In the example, when capturing a light transmission image of a hole mark, the illumination is applied from below and the light is applied from above.
It was captured by an ITV camera. However, the positions of the illumination and ITV camera are not limited to those in the example. Furthermore, the device that captures light transmission images is not limited to ITV cameras;
Other image pickup tubes may also be used.

〔Effect of the invention〕

As described above, the method for detecting the hole drilling position of a multilayer printed wiring board according to the present invention is applicable to a multilayer printed wiring board in which hole marks indicating the hole drilling positions are formed at an appropriate number of locations on the inner layer circuit board. A hole drilling position detection method for a multilayer printed wiring board that detects a hole drilling position by detecting the position of the hole mark, the method comprising: detecting a hole drilling position on both sides of the predicted hole mark position in the multilayer printed wiring board; Since the method is characterized in that a blank counterboring process is performed and the position of the hole mark is detected by a light transmission image of the hole mark, the effect that the hole drilling position can be detected with extremely high accuracy is brought about.

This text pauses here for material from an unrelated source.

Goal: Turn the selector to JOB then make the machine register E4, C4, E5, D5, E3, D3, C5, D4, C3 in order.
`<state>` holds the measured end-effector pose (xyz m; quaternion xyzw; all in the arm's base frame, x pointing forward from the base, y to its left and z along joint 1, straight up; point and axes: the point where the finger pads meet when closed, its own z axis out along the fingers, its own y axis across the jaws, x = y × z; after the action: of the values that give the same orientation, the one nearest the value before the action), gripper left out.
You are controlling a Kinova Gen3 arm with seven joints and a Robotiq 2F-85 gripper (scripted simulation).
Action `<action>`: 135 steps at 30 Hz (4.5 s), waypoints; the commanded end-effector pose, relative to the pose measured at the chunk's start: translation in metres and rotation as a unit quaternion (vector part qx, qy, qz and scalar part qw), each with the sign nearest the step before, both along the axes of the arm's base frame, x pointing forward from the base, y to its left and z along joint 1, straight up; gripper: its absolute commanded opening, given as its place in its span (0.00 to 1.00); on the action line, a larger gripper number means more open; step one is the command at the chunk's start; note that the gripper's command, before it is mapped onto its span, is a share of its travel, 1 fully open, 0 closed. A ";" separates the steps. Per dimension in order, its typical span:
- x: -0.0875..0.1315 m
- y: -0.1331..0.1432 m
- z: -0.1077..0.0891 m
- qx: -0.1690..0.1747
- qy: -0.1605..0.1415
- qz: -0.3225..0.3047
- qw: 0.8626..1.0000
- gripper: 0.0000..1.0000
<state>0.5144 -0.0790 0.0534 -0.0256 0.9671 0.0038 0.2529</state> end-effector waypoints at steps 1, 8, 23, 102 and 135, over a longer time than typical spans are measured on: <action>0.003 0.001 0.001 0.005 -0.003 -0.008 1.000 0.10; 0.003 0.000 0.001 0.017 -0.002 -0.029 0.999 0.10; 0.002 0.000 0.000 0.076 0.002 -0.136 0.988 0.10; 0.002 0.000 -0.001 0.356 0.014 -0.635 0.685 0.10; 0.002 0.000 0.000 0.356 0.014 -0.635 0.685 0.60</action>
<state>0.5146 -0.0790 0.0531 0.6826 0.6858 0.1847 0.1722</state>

[Brief explanation of the drawing]

FIG. 1 is a cross-sectional view illustrating a conventional method for detecting the position of holes drilled in a multilayer printed wiring board, and FIGS. 4 is an enlarged plan view showing a counterbore hole, and FIGS. 5 to 7 are explanatory views for explaining a method for predicting the hole mark position, Fifth
FIG. 6 is a plan view of the inner layer circuit board, FIG. 6 is an explanatory diagram of the mark detection process, and FIG. 7 is an explanatory diagram illustrating a coordinate conversion method for replacing the hole mark position on the outer layer metal foil. DESCRIPTION OF SYMBOLS 1... Inner layer circuit board, 1a... Inner layer circuit, 1b... Hole mark, 5... Outer layer metal foil, 7... Multilayer printed wiring board, 1
2c...Spothole, 15...Contact pin (contactor), 20...Optical fiber, 21...ITV camera.

Claims (1)

[Scope of Claims] 1. Hole drilling is performed by detecting the positions of hole marks of a multilayer printed wiring board in which hole marks indicating hole drilling positions are formed at appropriate locations on an inner layer circuit board. This is a method for detecting the position of holes in a multilayer printed wiring board, in which counterbore processing is performed from both the front and back sides of the position predicted to be the hole mark position in the multilayer printed wiring board, and the hole is detected using a light transmission image of the hole mark. A method for detecting the position of holes in a multilayer printed wiring board, which is characterized by detecting the position of a mark. 2. A patent claim in which the depth of the counterbore is controlled by the counterbore means receiving a continuity detection signal due to the contact between the contact and the outer layer metal foil as the counterbore means moves, by controlling the amount of push-in of the counterbore means. range 1
A method for detecting the position of holes in a multilayer printed wiring board as described in 2.